Luanda was a Game Changer
During the struggle to restore democracy and respect for basic rights in
Zimbabwe over the past 12 years, we can point to many significant events
that have changed the game on the field in a significant way. I can think of
some and here are selected items: The referendum and elections in 2000 when
Zanu PF suddenly woke up to the fact that they were being challenged and had
almost lost their grip on power. That gave rise to the “total onslaught” on
the MDC and the Commercial farmers and their staff.
Then came the 2002 Presidential elections when Mr. Mugabe lost the election
and the South Africans, working with the security chiefs here, conspired to
deny Mr. Tsvangirai victory. This brought the South African presidency,
diplomatic service and others into the game, in an effort to deny MDC any
chance of gaining the upper hand.
Then it was the split in the MDC leadership in 2005, when Mr. Mbeki tried to
control the process of change in Zimbabwe and force the MDC into a unity
government. When this failed the next critical point was the declaration in
December 2006 that Zimbabwe would hold harmonised elections in June 2010;
that galvanized the South Africans to engage and this led to the
negotiations that have now been running for 5 years. The most immediate
result was the Kariba Agreement which laid the foundation for a first
attempt at a free and fair election.
The March 2008 election; where Zanu was finally beaten and again Mr.

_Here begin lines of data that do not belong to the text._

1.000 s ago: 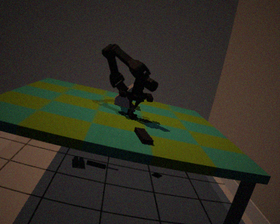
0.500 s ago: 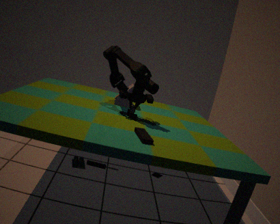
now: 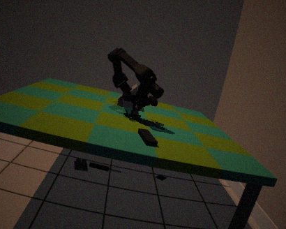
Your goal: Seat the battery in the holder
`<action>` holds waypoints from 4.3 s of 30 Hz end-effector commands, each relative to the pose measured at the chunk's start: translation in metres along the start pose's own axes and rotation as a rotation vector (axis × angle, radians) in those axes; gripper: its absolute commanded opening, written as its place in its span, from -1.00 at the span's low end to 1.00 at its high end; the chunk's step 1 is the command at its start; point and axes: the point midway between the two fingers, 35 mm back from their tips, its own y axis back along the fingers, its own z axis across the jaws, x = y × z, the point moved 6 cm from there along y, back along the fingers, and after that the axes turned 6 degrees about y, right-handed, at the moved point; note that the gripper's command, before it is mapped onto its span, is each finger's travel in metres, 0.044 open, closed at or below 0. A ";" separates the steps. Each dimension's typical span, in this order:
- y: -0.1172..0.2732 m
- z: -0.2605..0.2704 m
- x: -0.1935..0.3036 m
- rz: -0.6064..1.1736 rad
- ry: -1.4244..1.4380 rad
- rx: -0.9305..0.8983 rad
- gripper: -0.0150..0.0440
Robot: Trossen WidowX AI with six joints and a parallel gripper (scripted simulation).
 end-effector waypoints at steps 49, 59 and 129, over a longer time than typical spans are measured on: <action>-0.002 -0.002 -0.027 0.028 0.016 -0.013 -0.25; -0.004 -0.001 -0.025 -0.013 0.015 -0.014 -0.25; -0.019 0.000 -0.002 -0.281 -0.009 -0.017 -0.25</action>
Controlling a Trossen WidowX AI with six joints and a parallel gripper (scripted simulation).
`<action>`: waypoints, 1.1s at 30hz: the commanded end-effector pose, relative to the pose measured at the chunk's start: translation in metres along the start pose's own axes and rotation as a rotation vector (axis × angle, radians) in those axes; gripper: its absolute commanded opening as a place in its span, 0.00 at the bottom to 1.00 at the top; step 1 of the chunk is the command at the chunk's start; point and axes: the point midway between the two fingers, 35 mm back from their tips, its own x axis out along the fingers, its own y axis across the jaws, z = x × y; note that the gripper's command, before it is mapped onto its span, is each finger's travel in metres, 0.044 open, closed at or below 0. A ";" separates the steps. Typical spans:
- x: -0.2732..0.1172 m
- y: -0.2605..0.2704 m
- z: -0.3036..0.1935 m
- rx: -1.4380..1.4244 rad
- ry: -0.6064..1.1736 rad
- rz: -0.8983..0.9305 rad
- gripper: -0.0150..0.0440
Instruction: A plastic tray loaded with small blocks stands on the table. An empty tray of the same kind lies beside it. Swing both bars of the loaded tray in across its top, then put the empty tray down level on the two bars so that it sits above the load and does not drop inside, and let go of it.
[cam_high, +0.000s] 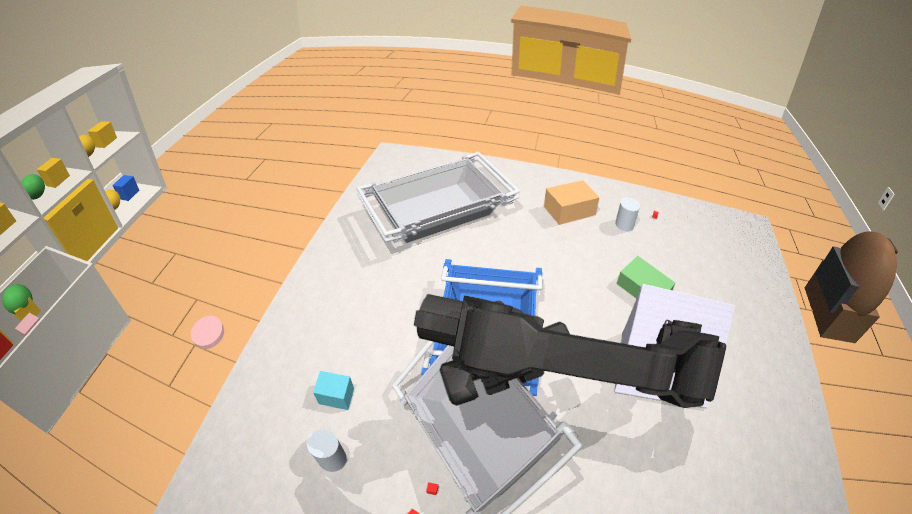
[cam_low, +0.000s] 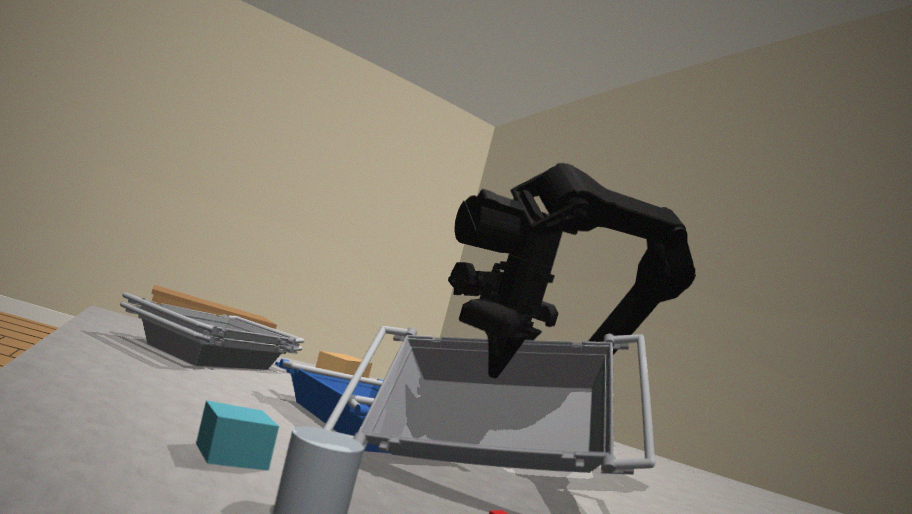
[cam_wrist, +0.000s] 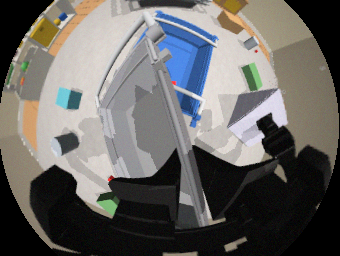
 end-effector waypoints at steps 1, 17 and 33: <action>0.001 -0.008 0.036 0.091 -0.017 -0.015 0.25; -0.005 -0.027 0.096 0.216 0.055 0.044 0.25; -0.012 -0.059 0.152 0.336 0.128 0.133 0.25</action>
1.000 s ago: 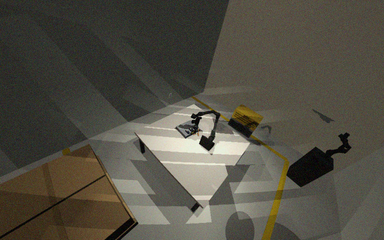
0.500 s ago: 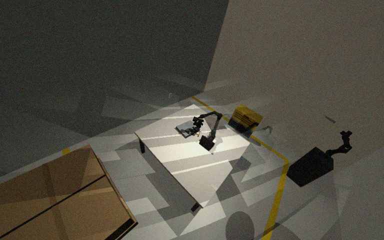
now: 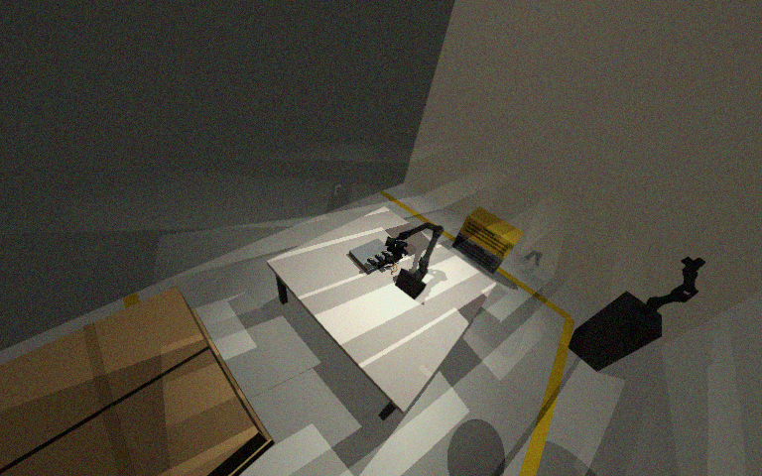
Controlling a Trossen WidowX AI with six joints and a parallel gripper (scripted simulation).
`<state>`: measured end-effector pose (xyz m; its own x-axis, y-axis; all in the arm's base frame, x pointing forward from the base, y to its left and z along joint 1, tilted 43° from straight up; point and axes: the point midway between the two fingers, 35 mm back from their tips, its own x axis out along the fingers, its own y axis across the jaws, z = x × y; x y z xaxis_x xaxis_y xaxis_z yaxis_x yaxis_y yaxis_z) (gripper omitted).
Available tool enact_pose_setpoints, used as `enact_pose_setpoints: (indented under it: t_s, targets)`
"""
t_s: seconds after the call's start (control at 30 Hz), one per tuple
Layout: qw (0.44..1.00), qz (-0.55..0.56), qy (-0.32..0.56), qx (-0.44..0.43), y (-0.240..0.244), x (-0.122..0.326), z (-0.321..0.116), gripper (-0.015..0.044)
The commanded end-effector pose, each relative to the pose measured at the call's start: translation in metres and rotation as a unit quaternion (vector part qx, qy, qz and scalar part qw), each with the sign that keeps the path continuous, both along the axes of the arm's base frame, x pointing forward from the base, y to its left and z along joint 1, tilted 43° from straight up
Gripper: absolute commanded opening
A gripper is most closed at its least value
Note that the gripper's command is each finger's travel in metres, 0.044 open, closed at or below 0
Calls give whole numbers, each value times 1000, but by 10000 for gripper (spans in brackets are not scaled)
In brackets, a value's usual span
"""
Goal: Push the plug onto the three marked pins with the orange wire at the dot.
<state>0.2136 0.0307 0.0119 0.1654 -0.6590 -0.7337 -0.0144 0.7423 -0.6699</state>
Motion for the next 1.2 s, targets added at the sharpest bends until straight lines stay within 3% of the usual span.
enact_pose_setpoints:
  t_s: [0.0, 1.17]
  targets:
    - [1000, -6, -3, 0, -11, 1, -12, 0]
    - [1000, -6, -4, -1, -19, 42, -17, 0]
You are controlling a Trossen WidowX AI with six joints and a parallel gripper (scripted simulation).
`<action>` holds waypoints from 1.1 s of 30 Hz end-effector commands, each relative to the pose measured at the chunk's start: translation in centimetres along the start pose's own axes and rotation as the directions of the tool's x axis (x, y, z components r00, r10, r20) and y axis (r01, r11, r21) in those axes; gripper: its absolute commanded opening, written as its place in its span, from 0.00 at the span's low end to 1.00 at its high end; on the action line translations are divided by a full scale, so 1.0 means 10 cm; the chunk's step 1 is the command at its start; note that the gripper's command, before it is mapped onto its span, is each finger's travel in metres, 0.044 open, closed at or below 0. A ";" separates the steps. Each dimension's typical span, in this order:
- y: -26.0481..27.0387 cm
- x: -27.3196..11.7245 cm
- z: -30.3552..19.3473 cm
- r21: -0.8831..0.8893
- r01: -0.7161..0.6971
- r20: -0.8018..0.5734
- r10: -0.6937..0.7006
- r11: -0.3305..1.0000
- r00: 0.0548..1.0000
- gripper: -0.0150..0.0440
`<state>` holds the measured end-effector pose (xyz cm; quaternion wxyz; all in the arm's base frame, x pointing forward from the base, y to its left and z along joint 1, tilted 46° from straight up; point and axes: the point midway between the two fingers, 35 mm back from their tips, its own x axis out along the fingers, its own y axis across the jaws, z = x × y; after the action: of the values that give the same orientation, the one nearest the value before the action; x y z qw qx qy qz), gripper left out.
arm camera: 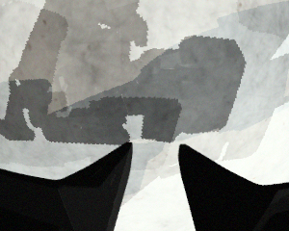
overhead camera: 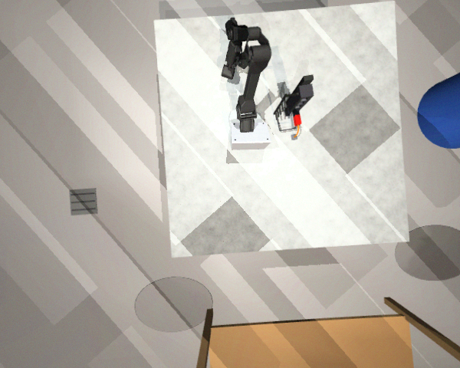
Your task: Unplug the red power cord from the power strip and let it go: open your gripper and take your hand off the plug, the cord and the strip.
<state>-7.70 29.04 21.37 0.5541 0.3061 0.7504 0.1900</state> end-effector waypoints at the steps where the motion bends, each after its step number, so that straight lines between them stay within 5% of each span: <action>1: 0.30 -0.05 0.25 -0.026 -0.075 0.042 0.076 0.997 0.996 0.53; 15: 0.96 -0.33 1.40 -0.175 -0.191 0.267 0.233 0.966 0.935 0.53; 33: 0.52 -0.81 3.50 -0.278 0.120 0.551 0.056 0.953 0.833 0.53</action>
<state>25.67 27.54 20.32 0.7768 0.2673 0.5317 0.2060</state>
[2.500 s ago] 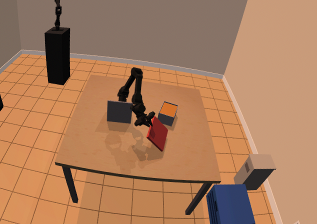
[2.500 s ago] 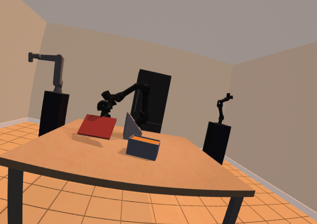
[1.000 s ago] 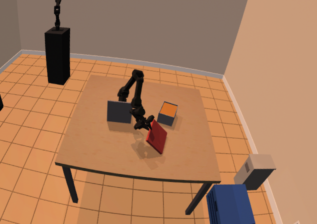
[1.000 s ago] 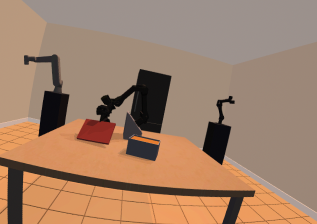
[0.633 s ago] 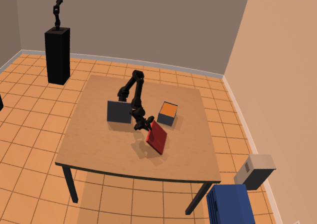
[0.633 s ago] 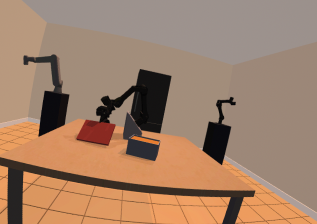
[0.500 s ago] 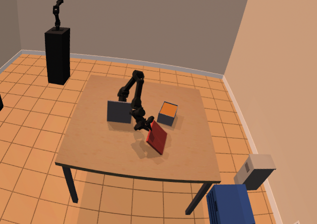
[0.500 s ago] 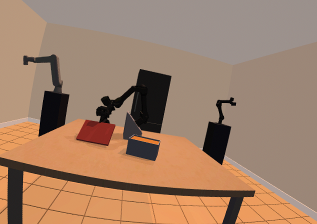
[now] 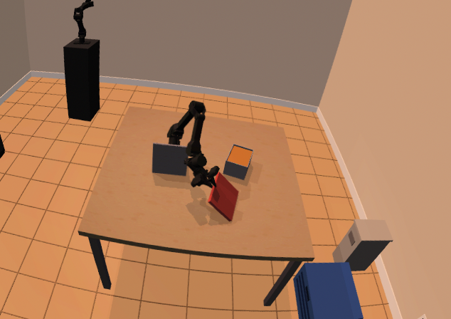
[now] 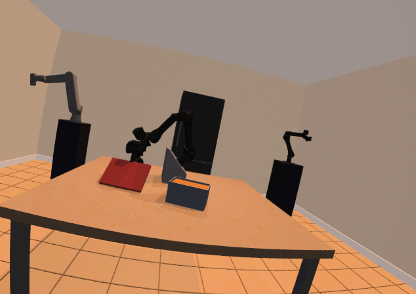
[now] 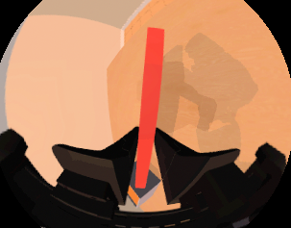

Mbeki
was forced to go to extraordinary lengths to prevent Mr. Tsvangirai taking
power. This intervention led to the runoff, the second series of
negotiations and the GPA signing ceremony in September 2008. This was
followed by the formation of the GNU in February and, as they say in
political literature, the rest is history.
In the subsequent struggle for ascendancy between the MDC and Zanu PF, Zanu
PF has had to fight a rear guard action all the way – constantly being
harassed by the other political parties and the region which has been
growing increasingly impatient with their delaying tactics. At the Troika
Summit in Livingstone in May 2011, for the first time, the region took the
gloves off and laid into Zanu PF, calling on them to fulfill their
obligations under the GPA or else.
A year has passed and now another Troika Summit, this time in Luanda, Angola
where the region confirmed their position on the GPA and reiterated that no
further delays of procrastination in the process would be accepted. In a
clear statement the SADC Summit communiqué stated three things:
1. They would not allow Zanu PF to call an election without the agreement of
the other Parties to the GPA and the Facilitator;
2. They would accept no significant deviations from the GPA;
3. They gave the President of South Africa complete support in his role as
the facilitator and enforcer.
This was a major game changer – perhaps the most significant since 1999 as
it comes against the background of the diminishing electoral support for
Zanu PF in all areas of the country and the declining health of Mr. Mugabe
who simply cannot be seriously taken as a likely candidate for an election
in late 2013.
The result is a nightmare for Zanu PF. They are now forced to confront the
issue of succession in their Party, something they have been trying to avoid
for the past 15 years or more. Mr. Mugabe has been at the very centre of
their political lives for so long that life after him seems difficult and
nasty. The competition for succession has dissolved what used to be a
coherent and united Party into several factions, some of whom appear to be
ready to even fight each other.
Furthermore, they know by how much they lost the 2002 election and the 2008
election and they know their sun is not rising. They have been told by their
advisors that they cannot win an election ever again in Zimbabwe, even if
they pulled off their plan for a political coup in the form of snap
elections without basic GPA reforms. With the full implementation of the
final GPA reforms (a new Constitution, Voters Roll, Delimitation, Electoral
Act, reformed media and other laws linked to elections and a reformed and
independent Electoral Commission supported by regional observers) they are
not just going to be defeated, I doubt they would win any seats at all.
The question is what will they pull out of the hat now? They are always very
quick to review their position after a political Tsunami like Luanda, then
to revise their strategies and set off in a new direction. It is difficult
to know just what they can do in this situation and there are ample signs in
Harare that panic and confusion reigns.
The last remaining pillar of support in Zimbabwe for Zanu is the military
and security establishment. These have had their teeth pulled by the region
which have made it clear that they would not tolerate any direct
intervention by the armed forces. They have attempted to take control of the
Zanu PF leadership and failed and are now trying to regroup around Mnangagwa
who just does not have the support in Zanu PF for a bid to take over the
Party leadership.
They have the guns and lots of money, but in a democratic election these
will not help or even assist. So what do they do next? I for one am waiting
to see just what they are going to attempt – while the hardliners and even
Mr. Mugabe himself continue to make strong statements on the issue of their
snap election strategies, it is clear to all that they are just barking dogs
on this issue. The region has closed the door on that option.
They have any option but to call for negotiations to try and get a soft
landing and a bit of space to regroup and restructure and perhaps come back
at some time in the future to fight again.